Book Fight!

Tough love for literature

Bonus Episode: Copyright, Creative Commons, and Online Piracy


At the suggestion of a listener, in this special bonus episode we’re discussing self-publishing, copyright, and how evolving digital technologies might influence both writers and publishers. Should writers and publishers embrace Creative Commons licenses and post their work online for free? Is copyright an outmoded idea? How can writers balance the desire to make a living with the desire to reach a wide reading audience?

Consider this like a Writers Ask episode with just one question–or, maybe several related questions, all circling around issues of copyright and ownership. We’d love to hear what you think: feel free to leave a comment here on the site, shoot us an email, or hit us up on Twitter.

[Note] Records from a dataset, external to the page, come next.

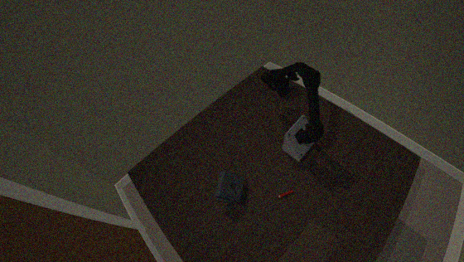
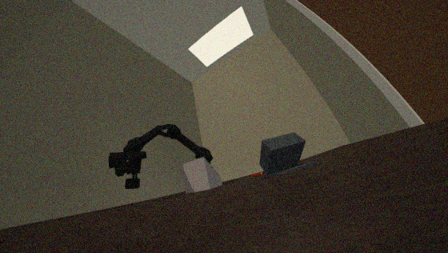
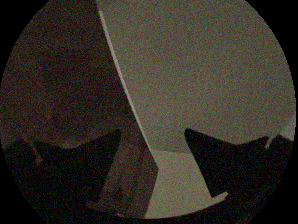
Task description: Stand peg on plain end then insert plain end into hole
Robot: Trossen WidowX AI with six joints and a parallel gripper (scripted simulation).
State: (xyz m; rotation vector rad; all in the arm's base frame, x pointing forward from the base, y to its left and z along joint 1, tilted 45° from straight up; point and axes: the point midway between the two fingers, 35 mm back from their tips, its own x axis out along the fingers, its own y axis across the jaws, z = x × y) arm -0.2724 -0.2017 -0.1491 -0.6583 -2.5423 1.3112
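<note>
The red peg lies 58 cm ahead of my gripper tip, 35 cm to the left of it and 13 cm below it. From my gripper tip the other things lie so: blue-grey sloped panel 74 cm ahead, 14 cm to the left, 7 cm below.
</note>
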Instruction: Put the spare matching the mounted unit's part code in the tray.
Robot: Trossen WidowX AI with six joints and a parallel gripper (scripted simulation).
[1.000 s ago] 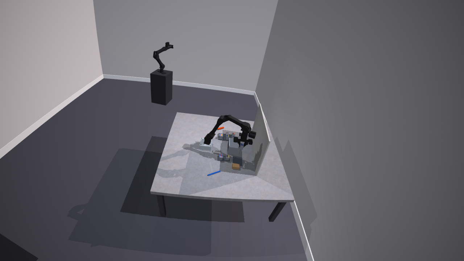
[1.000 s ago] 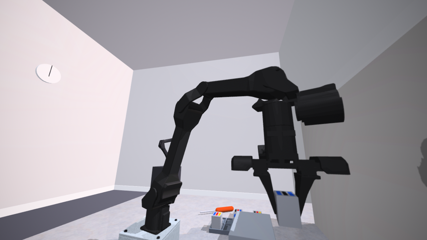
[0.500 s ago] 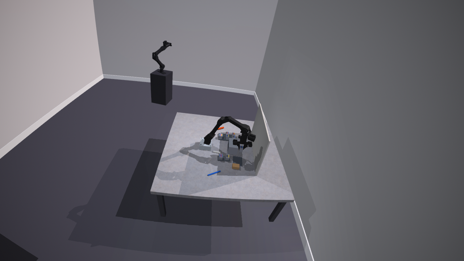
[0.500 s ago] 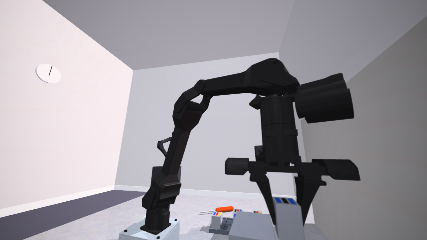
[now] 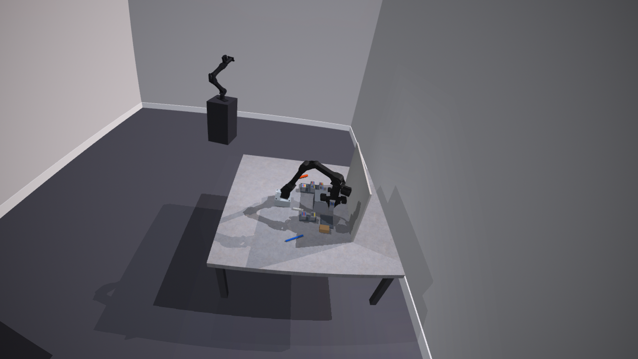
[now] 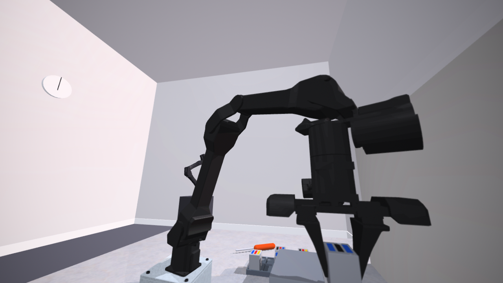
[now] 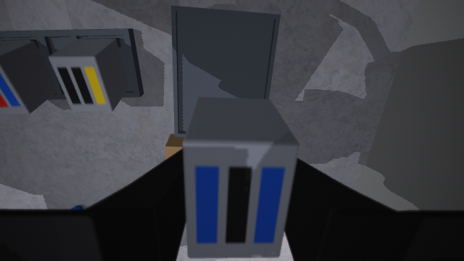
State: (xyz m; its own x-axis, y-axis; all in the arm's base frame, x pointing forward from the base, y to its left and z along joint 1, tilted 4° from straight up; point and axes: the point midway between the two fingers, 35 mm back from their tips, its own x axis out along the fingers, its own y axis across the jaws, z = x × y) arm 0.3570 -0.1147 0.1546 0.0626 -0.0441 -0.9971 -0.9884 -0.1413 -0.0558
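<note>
Now: gripper tip 150 mm above the dark grey tray. The rest, counted from my gripper tip: small tan block (10 mm behind, 90 mm to the right, 140 mm below); upright grey panel (160 mm ahead, 200 mm to the left, 70 mm above); mounted unit (90 mm behind, 180 mm to the left, 100 mm below).
</note>
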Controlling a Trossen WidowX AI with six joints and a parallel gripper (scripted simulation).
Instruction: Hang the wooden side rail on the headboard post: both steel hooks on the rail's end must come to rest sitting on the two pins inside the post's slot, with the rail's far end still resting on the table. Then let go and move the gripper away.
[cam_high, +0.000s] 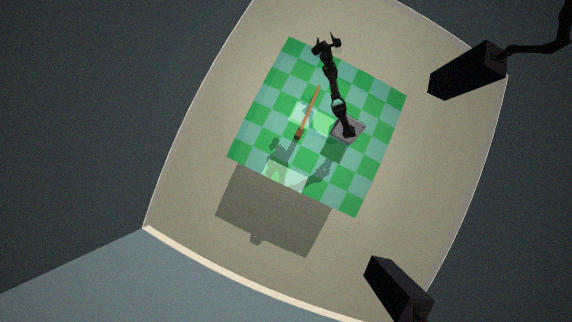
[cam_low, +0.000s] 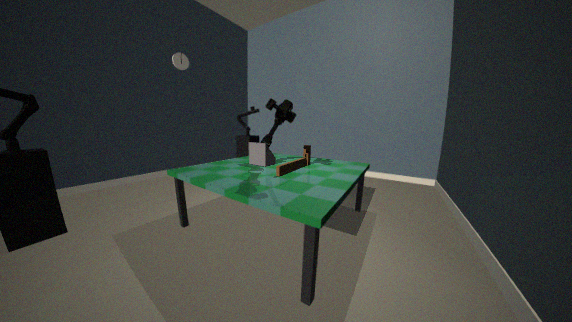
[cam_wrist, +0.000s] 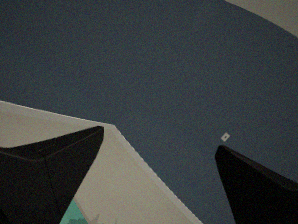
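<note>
Now: gripper tip 620 mm to the right of the headboard post, 360 mm above it and 40 mm past it.
</note>
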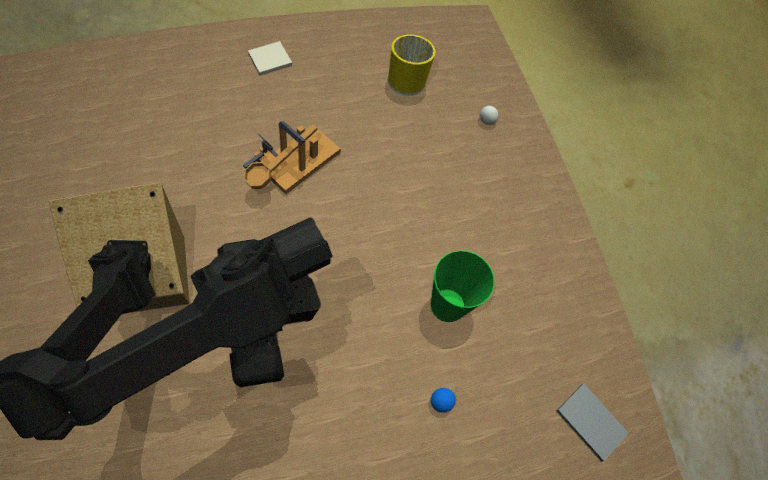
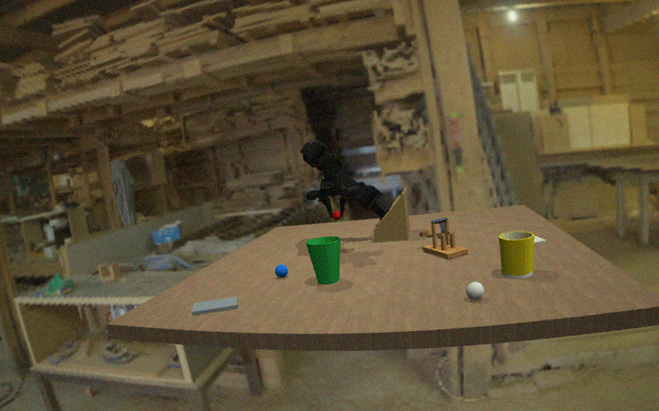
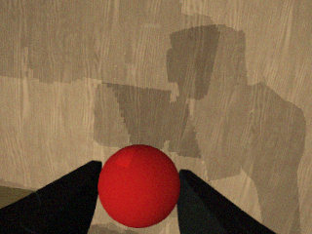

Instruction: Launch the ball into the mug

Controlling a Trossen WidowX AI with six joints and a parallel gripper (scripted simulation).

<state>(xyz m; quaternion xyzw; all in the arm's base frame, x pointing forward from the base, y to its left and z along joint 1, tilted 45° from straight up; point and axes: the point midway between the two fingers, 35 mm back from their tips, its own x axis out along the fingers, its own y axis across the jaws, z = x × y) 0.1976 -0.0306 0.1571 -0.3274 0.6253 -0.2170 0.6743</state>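
My gripper tip is now 30 mm short of the wooden catapult, 360 mm to the right of it and 80 mm above it. Also, from my gripper tip: green cup: 310 mm ahead, 70 mm to the left, 100 mm below; then red ball: 10 mm above; then blue ball: 280 mm ahead, 100 mm to the right, 110 mm below.
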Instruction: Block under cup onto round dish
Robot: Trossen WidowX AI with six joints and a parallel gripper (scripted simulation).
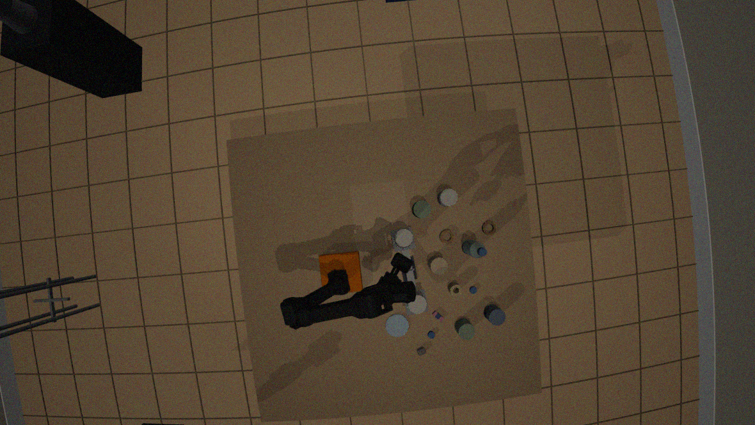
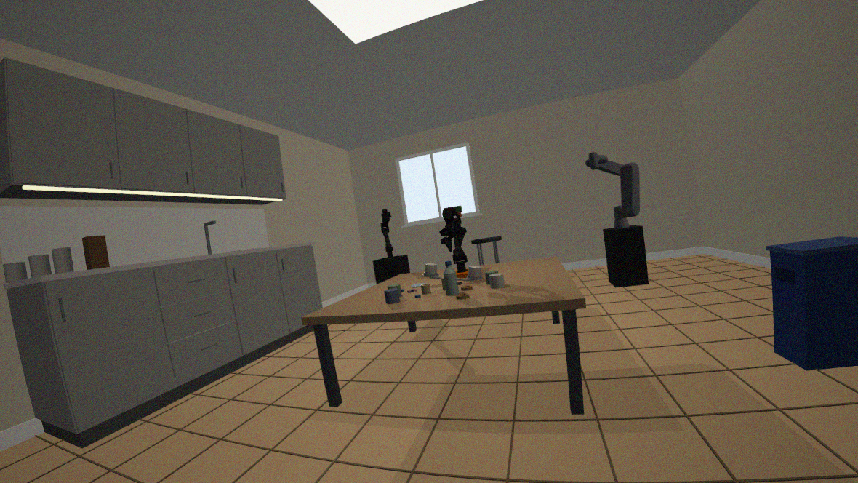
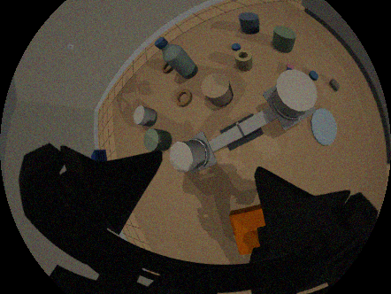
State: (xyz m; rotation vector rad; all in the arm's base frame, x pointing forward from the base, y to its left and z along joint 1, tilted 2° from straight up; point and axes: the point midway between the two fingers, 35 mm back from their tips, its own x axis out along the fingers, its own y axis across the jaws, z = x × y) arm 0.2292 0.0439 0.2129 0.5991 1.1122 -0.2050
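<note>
Right now the grey block is 16 cm below my gripper tip, 10 cm to the left of it and 3 cm ahead of it. The rest, counted from my gripper tip: grey balance: 17 cm below, 5 cm ahead, 4 cm to the right; then round light-blue dish: 28 cm to the right, 20 cm below, 2 cm behind; then tan cylinder: 17 cm below, 15 cm ahead, 3 cm to the right.
</note>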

As always, you can stream the episode here on our site, or check us out in the iTunes store, where you can download individual episodes or subscribe (for free) and never miss another installment. We’ll be back on Monday with another regular episode, on Jesmyn Ward’s Men We Reaped: A Memoir.

Thanks for listening!

Download as mp3 (right-click, save-as)


Author: mikeingram25

writer, editor

3 thoughts on “Bonus Episode: Copyright, Creative Commons, and Online Piracy

  1. I loved this. I’m an author and illustrator, and found you through the AV Club.

    Another mini-argument that never seems to get addressed is that pirates want free content to be ubiquitous, yet always point to the publicity that surrounds the decision to offer one’s work for free as proof that giving it away is always beneficial.

    Putting aside the fact (as you covered) that such publicity probably only surrounds well-known authors, it also only surrounds them because the practice is still unusual.

    They want us to swallow the idea that the neighborhood kids are gonna love us for giving away candy on Halloween, but on Halloween kids think candy is their right. If everybody’s doing it then they’ll only remember you for turning off your porch light. I’m usually better at metaphor.

    Having said that, I think the current copyright period is ridiculous and should be diminished. But that’s another argument.

  2. Thanks for the comment, Adam. I hadn’t thought about that (an increase in free material making the authors of that free material less and less “special”) but that’s a good point. I think I’d agree about the copyright period, though I’m no expert on how that works. Maybe something for a future discussion.

  3. Adam – I swear I was actually going to use a Halloween-ish metaphor (something about putting out the bowl with a “just take one” note) and then I forgot to write it down. So, yeah, I agree. And thanks for checking in on the show!